→ EXERCISE OBJECTIVE: Please print the full listing below exactly, but not the pictures in it.

→ INPUT DATA:
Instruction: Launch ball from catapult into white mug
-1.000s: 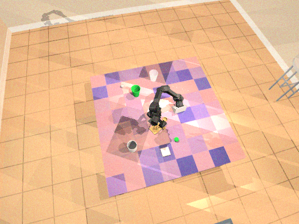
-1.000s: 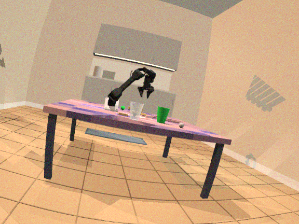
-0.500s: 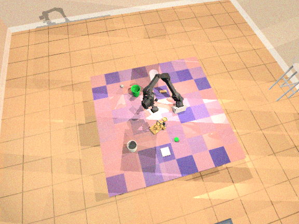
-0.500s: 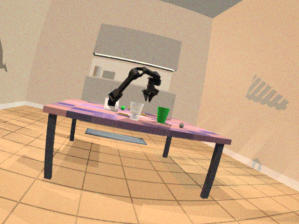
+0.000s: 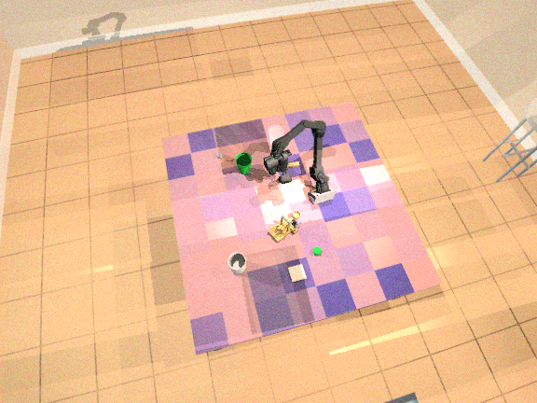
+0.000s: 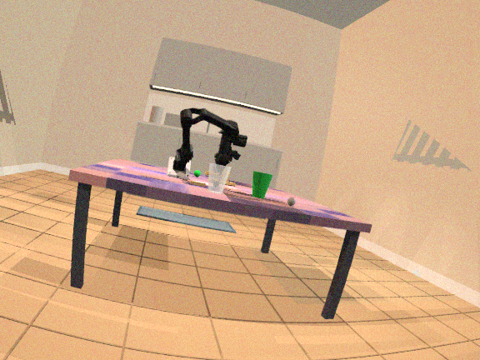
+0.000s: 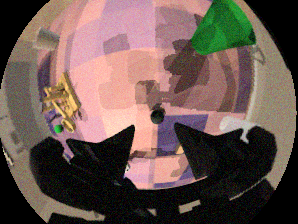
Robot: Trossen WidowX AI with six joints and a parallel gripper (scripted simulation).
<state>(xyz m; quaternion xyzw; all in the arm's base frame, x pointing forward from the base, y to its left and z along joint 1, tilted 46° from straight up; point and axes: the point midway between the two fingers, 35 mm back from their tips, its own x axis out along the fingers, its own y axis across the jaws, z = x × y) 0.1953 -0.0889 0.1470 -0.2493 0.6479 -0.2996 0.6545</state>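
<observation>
Now: gripper tip 5 cm above the small dark ball, 1 cm to the left of it and 1 cm past it. Also, from my gripper tip: wooden catapult 28 cm to the left, 6 cm ahead, 2 cm below; then green cup 17 cm ahead, 15 cm to the right, 4 cm below; then wooden block 12 cm behind, 9 cm to the right, 6 cm below.
</observation>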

→ RESULT OF THE EXERCISE:
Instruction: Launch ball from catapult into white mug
-1.000s: 
-1.000s: 
-0.500s: 
-0.500s: 
+0.000s: 
+0.000s: 
+0.000s: 
Robot: Trossen WidowX AI with six joints and a parallel gripper (scripted simulation).
<state>(xyz m; quaternion xyzw; all in the arm's base frame, x pointing forward from the base, y to its left and z along joint 1, tilted 46° from straight up; point and axes: the point midway between the two fingers, 35 mm back from their tips, its own x axis out along the fingers, its own y axis across the jaws, z = x × y) 0.1953 -0.0889 0.1470 -0.2493 0.6479 -0.2996 0.6545</state>
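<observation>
Now: gripper tip 5 cm above the small dark ball, 1 cm to the left of it and 1 cm past it. Also, from my gripper tip: wooden catapult 28 cm to the left, 6 cm ahead, 2 cm below; then green cup 17 cm ahead, 15 cm to the right, 4 cm below; then wooden block 12 cm behind, 9 cm to the right, 6 cm below.
</observation>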

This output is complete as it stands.